/ 3 min read / Systems / Growing

Safe GitLab upgrades with required stops

A GitLab Omnibus major upgrade stays easier to reason about when each required stop gets its own rollback point, validation pass, and background-migration soak.

Context

Upgrading a self-managed GitLab Omnibus node across major versions is rarely risky because of one dramatic step.

The real risk comes from stacking too many moving parts at once:

  • package changes
  • PostgreSQL compatibility
  • service restarts
  • background migrations
  • weak rollback boundaries

For a single-node GitLab with embedded PostgreSQL, the safer question is not “how fast can the instance reach the latest version?” It is “how small can each failure domain be while still making forward progress?”

Decision / Insight

Use GitLab’s required upgrade stops as hard operational boundaries, and treat each stop as its own mini-migration.

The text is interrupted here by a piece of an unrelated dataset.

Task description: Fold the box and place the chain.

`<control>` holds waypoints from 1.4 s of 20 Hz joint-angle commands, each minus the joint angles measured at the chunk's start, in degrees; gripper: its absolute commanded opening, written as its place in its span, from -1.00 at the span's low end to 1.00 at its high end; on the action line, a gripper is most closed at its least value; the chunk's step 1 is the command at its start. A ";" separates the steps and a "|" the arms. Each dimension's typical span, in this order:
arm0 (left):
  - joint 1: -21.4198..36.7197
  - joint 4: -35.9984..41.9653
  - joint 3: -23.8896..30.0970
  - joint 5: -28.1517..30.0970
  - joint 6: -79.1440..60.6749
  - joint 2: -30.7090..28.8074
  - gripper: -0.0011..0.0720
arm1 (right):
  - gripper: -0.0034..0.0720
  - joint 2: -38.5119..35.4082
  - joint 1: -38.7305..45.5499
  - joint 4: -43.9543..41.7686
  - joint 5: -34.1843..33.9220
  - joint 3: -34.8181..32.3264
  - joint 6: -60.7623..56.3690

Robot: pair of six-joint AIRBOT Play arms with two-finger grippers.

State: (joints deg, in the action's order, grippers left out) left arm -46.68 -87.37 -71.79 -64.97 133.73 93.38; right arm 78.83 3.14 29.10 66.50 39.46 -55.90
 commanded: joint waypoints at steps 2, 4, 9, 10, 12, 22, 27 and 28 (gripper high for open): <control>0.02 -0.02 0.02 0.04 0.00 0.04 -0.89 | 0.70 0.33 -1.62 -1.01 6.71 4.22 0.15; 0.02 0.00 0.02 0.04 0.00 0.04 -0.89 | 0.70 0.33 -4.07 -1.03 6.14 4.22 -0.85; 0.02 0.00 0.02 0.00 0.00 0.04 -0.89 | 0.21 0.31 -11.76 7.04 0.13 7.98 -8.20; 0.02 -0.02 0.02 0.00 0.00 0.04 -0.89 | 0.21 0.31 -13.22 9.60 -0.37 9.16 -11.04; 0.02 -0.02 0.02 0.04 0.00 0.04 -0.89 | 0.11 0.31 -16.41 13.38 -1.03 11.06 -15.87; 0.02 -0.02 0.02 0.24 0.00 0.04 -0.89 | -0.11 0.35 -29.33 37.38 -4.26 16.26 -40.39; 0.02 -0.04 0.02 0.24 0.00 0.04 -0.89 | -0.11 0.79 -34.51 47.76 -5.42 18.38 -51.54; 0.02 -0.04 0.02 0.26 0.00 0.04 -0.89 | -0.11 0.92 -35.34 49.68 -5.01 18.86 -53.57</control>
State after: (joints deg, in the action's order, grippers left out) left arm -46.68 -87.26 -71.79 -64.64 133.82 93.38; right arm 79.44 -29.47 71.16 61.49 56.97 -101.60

The important pattern is not only the version sequence. It is the discipline around each stop:

  1. create a fresh rollback point,
  2. validate the current state before changing anything,
  3. upgrade exactly to the next required stop,
  4. wait for the instance to stabilize,
  5. let batched background migrations drain before moving again.

That shape reduces ambiguity during the upgrade and keeps rollback decisions simple.

Breakdown

The pattern that proved stable in practice was:

  • 17.11.3-ee.0 -> 17.11.7-ee.0
  • 17.11.7-ee.0 -> 18.2.8-ee.0
  • 18.2.8-ee.0 -> 18.5.5-ee.0
  • 18.5.5-ee.0 -> 18.8.7-ee.0
  • 18.8.7-ee.0 -> 18.9.3-ee.0

Each stop used the same control loop:

  • fresh EBS snapshot of the GitLab root volume
  • fresh logical backup
  • fresh copies of gitlab.rb and gitlab-secrets.json
  • runner pause during the package window
  • post-upgrade validation before resuming normal traffic

Three operational details mattered more than expected.

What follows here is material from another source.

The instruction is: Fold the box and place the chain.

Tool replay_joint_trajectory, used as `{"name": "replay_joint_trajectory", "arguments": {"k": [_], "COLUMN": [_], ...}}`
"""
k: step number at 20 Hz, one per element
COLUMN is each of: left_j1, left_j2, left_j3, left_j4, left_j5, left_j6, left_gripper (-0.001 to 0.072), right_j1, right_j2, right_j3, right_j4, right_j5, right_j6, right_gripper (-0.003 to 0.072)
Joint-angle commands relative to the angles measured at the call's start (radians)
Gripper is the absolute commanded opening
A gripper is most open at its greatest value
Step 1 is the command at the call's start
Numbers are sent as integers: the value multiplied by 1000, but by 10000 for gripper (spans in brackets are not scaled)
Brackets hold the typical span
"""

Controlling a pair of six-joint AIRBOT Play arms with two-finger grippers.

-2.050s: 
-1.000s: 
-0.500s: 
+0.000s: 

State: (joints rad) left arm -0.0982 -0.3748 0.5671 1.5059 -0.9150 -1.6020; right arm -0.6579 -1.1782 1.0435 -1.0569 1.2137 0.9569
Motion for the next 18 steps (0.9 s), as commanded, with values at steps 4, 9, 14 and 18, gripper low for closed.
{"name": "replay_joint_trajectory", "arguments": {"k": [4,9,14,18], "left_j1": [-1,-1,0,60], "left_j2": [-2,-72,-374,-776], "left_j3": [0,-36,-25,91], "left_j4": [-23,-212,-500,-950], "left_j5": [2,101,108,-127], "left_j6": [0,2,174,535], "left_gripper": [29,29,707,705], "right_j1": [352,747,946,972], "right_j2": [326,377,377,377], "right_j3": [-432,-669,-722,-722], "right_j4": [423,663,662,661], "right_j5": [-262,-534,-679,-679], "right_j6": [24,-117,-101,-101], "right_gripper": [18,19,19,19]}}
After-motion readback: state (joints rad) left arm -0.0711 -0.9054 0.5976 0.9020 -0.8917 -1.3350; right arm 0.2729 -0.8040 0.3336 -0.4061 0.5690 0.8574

Background migrations are a real gate

Do not treat a version as complete just because apt finished and the UI loaded.

GitLab may still be draining batched background migrations created by that stop. Moving forward before they reach 0 increases uncertainty for the next package window and makes troubleshooting harder.

A transient 502 is not an automatic rollback trigger

During several stops, GitLab returned 502 Bad Gateway while Puma was still preloading and gitlab.socket had not been recreated yet.

That was normal startup behavior. The right check was:

  • is Puma still progressing?
  • has the Unix socket appeared?
  • has 127.0.0.1:8080 opened?

Rollback should wait for evidence of a real crash loop or a failed boot path, not just the presence of a temporary 502.

Swap is an airbag, not a performance strategy

Adding a small swap file helped protect the node during package install, reconfigure, and migration work.

That does not mean swap is the desired steady state. It means the host had a safety buffer while memory pressure temporarily increased.

Implementation

For this upgrade shape, the most useful preflight checks were:

  • gitlab-ctl status
  • gitlab-rake gitlab:check SANITIZE=true
  • gitlab-rake gitlab:doctor:secrets
  • gitlab-psql -d postgres -Atc 'show server_version;'
  • curl -skI https://127.0.0.1/-/health
  • curl -skI https://<gitlab-host>/users/sign_in
  • SELECT count(*) FROM batched_background_migrations WHERE status NOT IN (3,6);

The most useful post-upgrade checks were:

  • package version matches the intended stop exactly
  • core services stay in run
  • health and sign-in return 200
  • runner verifies successfully again
  • a safe Git read such as git ls-remote works

The final validated state for this run was:

  • GitLab 18.9.3-ee.0
  • PostgreSQL 16.11
  • runner 18.9.0

Reusable Takeaway

For GitLab Omnibus on a single node, a low-risk major upgrade pattern is:

  1. follow required stops exactly,
  2. create a new rollback point for every stop,
  3. treat background migrations as a hard gate,
  4. expect a temporary 502 while Puma recreates the Rails socket,
  5. resume the runner only after the application is actually healthy.

The non-obvious win is not only safer rollback. It is better operational clarity.

When each stop has its own evidence, rollback asset, and stabilization window, the upgrade stops feeling like one long gamble and starts behaving like a sequence of bounded maintenance tasks.